Segment Start: Recorded data
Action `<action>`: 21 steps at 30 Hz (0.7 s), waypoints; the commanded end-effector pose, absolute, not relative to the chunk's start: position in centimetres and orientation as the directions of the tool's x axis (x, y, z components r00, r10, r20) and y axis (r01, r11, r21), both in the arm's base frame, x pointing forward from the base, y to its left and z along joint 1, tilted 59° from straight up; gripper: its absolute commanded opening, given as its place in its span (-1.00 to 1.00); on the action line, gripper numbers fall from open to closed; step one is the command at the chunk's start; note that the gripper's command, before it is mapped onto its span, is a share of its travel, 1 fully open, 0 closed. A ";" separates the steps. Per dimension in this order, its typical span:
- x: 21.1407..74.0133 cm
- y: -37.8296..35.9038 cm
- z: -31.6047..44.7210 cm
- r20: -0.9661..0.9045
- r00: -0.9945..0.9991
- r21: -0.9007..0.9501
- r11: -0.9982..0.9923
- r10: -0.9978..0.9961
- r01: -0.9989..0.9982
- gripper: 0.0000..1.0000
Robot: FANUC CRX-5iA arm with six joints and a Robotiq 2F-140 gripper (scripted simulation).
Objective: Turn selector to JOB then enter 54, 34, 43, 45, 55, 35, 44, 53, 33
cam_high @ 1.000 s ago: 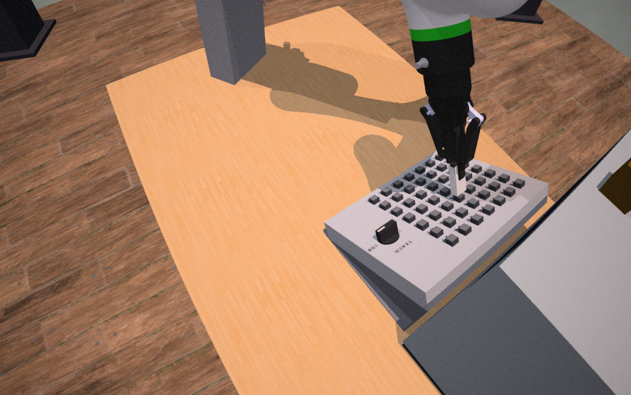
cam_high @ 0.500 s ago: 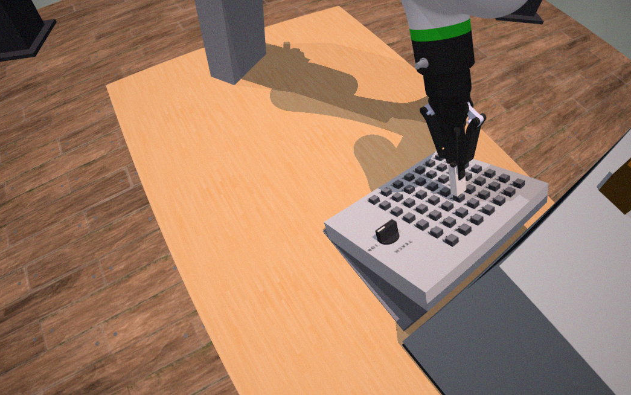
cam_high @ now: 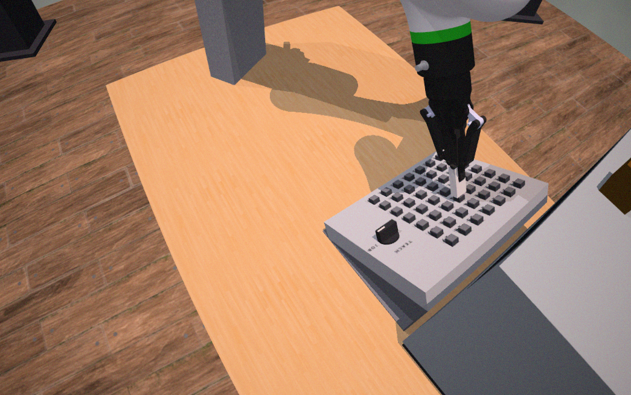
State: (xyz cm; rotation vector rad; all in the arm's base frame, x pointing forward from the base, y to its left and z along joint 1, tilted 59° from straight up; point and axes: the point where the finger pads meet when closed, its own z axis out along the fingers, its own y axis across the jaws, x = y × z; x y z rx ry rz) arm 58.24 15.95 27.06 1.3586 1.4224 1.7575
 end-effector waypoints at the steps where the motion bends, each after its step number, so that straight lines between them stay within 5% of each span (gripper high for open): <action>1: 58.4 16.0 27.1 0.383 -0.378 0.923 -0.330 0.843 0.199 -1.00; 21: 59.2 16.4 27.0 0.383 -0.378 0.923 -0.330 0.843 0.199 -1.00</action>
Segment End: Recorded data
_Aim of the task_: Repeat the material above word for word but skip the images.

_Solution for this exercise_:
Action `<action>`: 21 steps at 30 Hz (0.7 s), waypoints; the commanded end-effector pose, absolute, not relative to the chunk's start: position in centimetres and orientation as the directions of the tool's x axis (x, y, z components r00, r10, r20) and y axis (r01, r11, r21), both in the arm's base frame, x pointing forward from the base, y to its left and z along joint 1, tilted 59° from straight up; gripper: its absolute commanded opening, given as its place in its span (-1.00 to 1.00); on the action line, gripper numbers fall from open to closed; step one is the command at the chunk's start; note that the gripper's command, before it is mapped onto its span, is a share of its travel, 1 fully open, 0 closed. A ";" separates the steps. Per dimension in this order, its typical span:
- x: 21.1407..74.0133 cm
- y: -37.8296..35.9038 cm
- z: -31.6047..44.7210 cm
- r20: -0.9661..0.9045
- r00: -0.9945..0.9991
- r21: -0.9007..0.9501
- r11: -0.9982..0.9923
- r10: -0.9978..0.9961
- r01: -0.9989..0.9982
- gripper: 0.0000..1.0000
Robot: FANUC CRX-5iA arm with six joints and a Robotiq 2F-140 gripper (scripted simulation).
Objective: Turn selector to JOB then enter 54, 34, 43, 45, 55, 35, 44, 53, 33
cam_high @ 1.000 s ago: 
cam_high @ 0.500 s ago: 
cam_high @ now: 
State: (xyz cm; rotation vector rad; all in the arm's base frame, x pointing forward from the base, y to its left and z along joint 1, tilted 59° from straight up; point and axes: the point where the finger pads meet when closed, its own z axis out along the fingers, its own y axis across the jaws, x = y × z; x y z rx ry rz) arm 58.24 15.95 27.06 1.3586 1.4224 1.7575
 end-effector waypoints at the steps where the motion bends, each after its step number, so that straight lines between them stay within 5% of each span (gripper high for open): <action>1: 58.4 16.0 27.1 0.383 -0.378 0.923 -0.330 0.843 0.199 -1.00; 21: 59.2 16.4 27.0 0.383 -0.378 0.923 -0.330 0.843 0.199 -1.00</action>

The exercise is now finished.